Not all dogs require the same amount of food. Long ago the Dogo Cubano wouldn’t have had the same variety of dog foods available today. Maybe the dog in those days was fed the same kind of food that his owner ate.

Today, if these dogs were still around, they would require the best quality ‘large dog breed’ kibble.

The better the dog food, the more nourishing it is and the healthier the dog is. The Dog Cubano would likely have been a dog that drooled, leaving quite a bit of backwash in the water bowl, so it would have been important to wash out the drinking bowl and to regularly replace it with cool, fresh water.

Brushing and Grooming:

With his short coat, the Argentine Dogo is a low maintenance dog, requiring a good brush twice a week. Its a pure white dog, and wiping him down with a damp cloth can keep his coat looking dazzling white and clean.

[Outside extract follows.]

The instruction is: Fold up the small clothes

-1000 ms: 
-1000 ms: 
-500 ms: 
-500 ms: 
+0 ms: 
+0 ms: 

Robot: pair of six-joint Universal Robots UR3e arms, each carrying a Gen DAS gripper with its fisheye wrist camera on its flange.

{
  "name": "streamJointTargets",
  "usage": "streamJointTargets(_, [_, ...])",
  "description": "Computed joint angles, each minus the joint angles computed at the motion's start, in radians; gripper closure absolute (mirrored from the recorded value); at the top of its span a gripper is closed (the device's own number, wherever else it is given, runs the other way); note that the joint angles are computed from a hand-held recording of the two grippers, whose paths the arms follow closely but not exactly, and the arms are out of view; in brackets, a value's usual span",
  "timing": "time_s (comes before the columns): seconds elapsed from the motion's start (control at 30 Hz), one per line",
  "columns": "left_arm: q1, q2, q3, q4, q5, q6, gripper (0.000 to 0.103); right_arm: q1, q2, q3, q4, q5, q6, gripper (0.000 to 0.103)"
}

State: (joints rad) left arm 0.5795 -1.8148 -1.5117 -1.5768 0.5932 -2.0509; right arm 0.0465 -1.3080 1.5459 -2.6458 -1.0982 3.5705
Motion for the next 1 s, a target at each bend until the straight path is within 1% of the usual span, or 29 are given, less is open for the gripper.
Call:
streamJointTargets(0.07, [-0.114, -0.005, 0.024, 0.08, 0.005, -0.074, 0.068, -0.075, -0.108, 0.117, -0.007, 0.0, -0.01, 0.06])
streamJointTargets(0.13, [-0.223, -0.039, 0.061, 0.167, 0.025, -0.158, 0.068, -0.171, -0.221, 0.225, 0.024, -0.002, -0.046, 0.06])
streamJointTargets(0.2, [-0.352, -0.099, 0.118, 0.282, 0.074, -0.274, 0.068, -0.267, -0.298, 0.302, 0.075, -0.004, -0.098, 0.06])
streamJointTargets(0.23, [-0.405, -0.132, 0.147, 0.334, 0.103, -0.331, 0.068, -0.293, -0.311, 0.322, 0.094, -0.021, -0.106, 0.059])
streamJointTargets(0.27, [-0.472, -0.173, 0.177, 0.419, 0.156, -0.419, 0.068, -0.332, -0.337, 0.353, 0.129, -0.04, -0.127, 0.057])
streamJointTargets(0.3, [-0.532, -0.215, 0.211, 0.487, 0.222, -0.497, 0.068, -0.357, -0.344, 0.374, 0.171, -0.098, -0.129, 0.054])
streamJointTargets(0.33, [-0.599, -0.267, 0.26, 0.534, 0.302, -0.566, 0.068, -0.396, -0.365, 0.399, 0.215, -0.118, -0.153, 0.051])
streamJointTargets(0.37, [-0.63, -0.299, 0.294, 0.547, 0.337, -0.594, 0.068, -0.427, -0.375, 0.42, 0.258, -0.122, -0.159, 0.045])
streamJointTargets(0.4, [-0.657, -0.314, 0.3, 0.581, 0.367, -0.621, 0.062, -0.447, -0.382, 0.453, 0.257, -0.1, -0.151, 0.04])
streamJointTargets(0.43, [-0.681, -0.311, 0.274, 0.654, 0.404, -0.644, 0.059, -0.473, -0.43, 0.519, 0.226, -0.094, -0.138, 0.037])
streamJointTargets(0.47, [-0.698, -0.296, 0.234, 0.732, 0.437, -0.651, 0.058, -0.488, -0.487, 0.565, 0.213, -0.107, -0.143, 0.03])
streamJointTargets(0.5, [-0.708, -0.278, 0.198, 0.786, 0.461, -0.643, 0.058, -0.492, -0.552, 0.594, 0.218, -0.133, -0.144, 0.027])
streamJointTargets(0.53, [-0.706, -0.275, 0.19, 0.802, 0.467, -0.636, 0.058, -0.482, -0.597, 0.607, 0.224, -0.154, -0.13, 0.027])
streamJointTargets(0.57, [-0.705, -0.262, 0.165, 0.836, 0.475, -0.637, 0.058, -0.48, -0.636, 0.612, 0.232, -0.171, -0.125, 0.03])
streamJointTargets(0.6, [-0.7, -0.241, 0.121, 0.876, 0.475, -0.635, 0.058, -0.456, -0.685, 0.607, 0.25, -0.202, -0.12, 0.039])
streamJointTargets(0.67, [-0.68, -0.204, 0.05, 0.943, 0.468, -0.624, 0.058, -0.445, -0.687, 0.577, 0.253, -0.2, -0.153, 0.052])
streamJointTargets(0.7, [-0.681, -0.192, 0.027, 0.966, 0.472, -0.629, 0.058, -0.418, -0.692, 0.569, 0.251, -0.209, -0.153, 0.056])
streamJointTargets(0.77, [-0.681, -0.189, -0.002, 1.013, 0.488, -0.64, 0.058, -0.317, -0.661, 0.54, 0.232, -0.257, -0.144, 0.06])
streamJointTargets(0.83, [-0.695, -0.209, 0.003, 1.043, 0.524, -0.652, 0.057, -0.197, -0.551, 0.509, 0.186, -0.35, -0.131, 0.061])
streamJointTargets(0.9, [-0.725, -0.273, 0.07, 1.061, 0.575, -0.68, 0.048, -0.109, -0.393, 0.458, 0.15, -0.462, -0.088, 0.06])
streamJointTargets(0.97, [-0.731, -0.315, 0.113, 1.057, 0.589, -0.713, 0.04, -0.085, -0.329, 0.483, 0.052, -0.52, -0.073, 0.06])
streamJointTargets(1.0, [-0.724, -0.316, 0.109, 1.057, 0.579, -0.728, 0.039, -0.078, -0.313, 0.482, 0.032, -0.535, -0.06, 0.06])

Grooming your dog like this gives you a good chance to also check your pet for fleas and ticks and to ensure the skin is free from infection or dryness. You will find that he sheds a bit more in the hotter seasons, but during the colder months it will be wise to bring your pet indoors.

Other areas to consistently check with your dog are his nails – to keep them trimmed, to clean his teeth 2 or 3 times a week with proper canine toothbrush and toothpaste and to check his ears for infection.

Characteristics

The Dogo Cubano was bred to be a guard dog as well as for dog fighting, but this large dog, with training and socialization, no doubt became a loyal and devoted family pet.

It was actually a social dog, being aggressive towards other dogs. He would be described as a dog better suited to a home with older children.

He was protective with his human family but not very active, being too big to be leaping around like other dog breeds. It is a pity that this large dog has disappeared as he had some good qualities.

This big, muscular white dog with his short white coat was once a hunting dog so he is active and energetic. He is also intelligent and courageous, loving his human family and wanting to protect them being a strong characteristic of his.

The Argentine Dogo is social, strong, loyal and devoted and just wants to be part of his human family and all their activities. It is important that he is trained and socialized at an early age because then he is obedient and relaxed around people and pets in the home.